Variable	PCOS (n = 53)	Control (n = 17)	p-value
Age (years)	25.96 ± 5.70	26.24 ± 4.90	0.8580
BMI (kg/m2)	29.94 ± 5.20	25 ± 4.7	0.0067**
AMH (pmol/L)	51.27 ± 32.5	30.42 ± 19.21	0.0239*
Total testosterone (nmol/L)	1.35 ± 0.45	1.04 ± 0.31	0.0381*
25(OH)D (nmol/L)	31.32 ± 14.85	48.65 ± 27.30	0.0397*
TG (mmol/L)	1.51 ± 0.77	1.13 ± 0.39	0.0457*
HDL-C (mmol/L)	1.09 ± 0.44	1.32 ± 0.51	0.0443*
LDL-C (mmol/L)	3.56 ± 1.63	3.53 ± 1.32	0.8800
Total cholesterol (mmol/L)	5.36 ± 1.62	5.37 ± 1.19	0.8210

Table II

Mean 25(OH)D levels at different BMI ranges in PCOS and control groups.

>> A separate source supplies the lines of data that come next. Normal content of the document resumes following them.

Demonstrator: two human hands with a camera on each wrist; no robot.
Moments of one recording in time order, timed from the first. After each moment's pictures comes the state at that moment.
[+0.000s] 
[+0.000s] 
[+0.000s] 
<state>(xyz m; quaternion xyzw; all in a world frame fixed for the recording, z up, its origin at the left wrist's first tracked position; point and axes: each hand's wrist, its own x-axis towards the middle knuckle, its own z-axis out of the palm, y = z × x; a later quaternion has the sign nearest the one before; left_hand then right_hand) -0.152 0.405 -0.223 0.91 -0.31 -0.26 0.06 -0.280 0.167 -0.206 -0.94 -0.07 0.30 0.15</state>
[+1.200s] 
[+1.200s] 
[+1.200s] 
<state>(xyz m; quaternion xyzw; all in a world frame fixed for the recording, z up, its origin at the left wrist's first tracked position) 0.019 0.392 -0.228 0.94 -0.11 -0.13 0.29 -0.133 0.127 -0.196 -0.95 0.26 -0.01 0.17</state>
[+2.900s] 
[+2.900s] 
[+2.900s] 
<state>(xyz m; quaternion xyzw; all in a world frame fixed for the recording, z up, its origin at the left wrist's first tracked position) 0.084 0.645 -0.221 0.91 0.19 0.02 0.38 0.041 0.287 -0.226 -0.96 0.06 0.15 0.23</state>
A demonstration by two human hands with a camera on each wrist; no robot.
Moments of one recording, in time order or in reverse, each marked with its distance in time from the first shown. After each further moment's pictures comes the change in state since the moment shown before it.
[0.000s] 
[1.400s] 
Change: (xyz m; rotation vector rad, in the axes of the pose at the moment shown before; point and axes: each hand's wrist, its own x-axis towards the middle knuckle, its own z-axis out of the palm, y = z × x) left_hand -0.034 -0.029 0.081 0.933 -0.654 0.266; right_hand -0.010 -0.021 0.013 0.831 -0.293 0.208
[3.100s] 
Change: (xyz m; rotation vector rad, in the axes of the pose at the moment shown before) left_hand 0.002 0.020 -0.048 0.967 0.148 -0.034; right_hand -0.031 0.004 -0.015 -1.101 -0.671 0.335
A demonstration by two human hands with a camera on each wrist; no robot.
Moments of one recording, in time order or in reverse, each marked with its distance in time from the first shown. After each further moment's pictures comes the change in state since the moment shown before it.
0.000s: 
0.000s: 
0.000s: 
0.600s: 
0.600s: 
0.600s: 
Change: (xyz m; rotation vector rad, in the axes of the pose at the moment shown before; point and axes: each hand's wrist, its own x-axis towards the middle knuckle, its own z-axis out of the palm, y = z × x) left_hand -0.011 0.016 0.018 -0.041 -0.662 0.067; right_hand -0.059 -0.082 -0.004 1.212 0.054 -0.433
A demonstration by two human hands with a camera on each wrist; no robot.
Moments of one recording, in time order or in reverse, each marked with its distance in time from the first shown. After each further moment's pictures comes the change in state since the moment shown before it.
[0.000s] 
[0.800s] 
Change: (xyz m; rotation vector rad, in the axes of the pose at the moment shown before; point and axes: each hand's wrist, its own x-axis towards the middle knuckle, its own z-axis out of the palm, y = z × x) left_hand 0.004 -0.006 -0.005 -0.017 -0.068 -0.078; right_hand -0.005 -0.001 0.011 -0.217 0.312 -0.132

BMI (kg/m2) cut-off points	Classification	Mean 25(OH)D (nmol/L)
		PCOS (n = 53)	Controls (n = 17)
18.5–24.99 kg/m2	Normal	39.05 (16%)	52.38 (68.75%)
25–29.9 kg/m2	Overweight	32.88 (48%)	32.70 (12.5%)
≥ 30 kg/m2	Obese	26.50 (36%)	30.33 (18.75%)

Legend: Results are expressed as mean ± standard deviation (S.D.). % expresses the number of normal, overweight and obese subjects in relation to the total number of subjects in both PCOS and control groups, respectively.

Table III

Correlations between AMH and different variables measured in control group and PCOS groups.

AMH Control			AMH PCOS
	r	p-value	r	p-value
Age	-0.149	0.569	-0.303*	0.027
BMI	0.503*	0.047	-0.031	0.883
25(OH)D	-0.553	0.062	-0.136	0.343
Total testosterone	0.187	0.541	0.370**	0.008
TG	0.292	0.256	-0.057	0.688
HDL-C	0.209	0.422	0.345	0.103
LDL-C	-0.059	0.823	0.143	0.309
Total cholesterol	0.132	0.613	0.218	0.117

Legend: ** represent significance at p ≤ 0.01 * represents significance at p ≤ 0.05. P-values: represent the significance of these correlations in control and PCOS groups, respectively.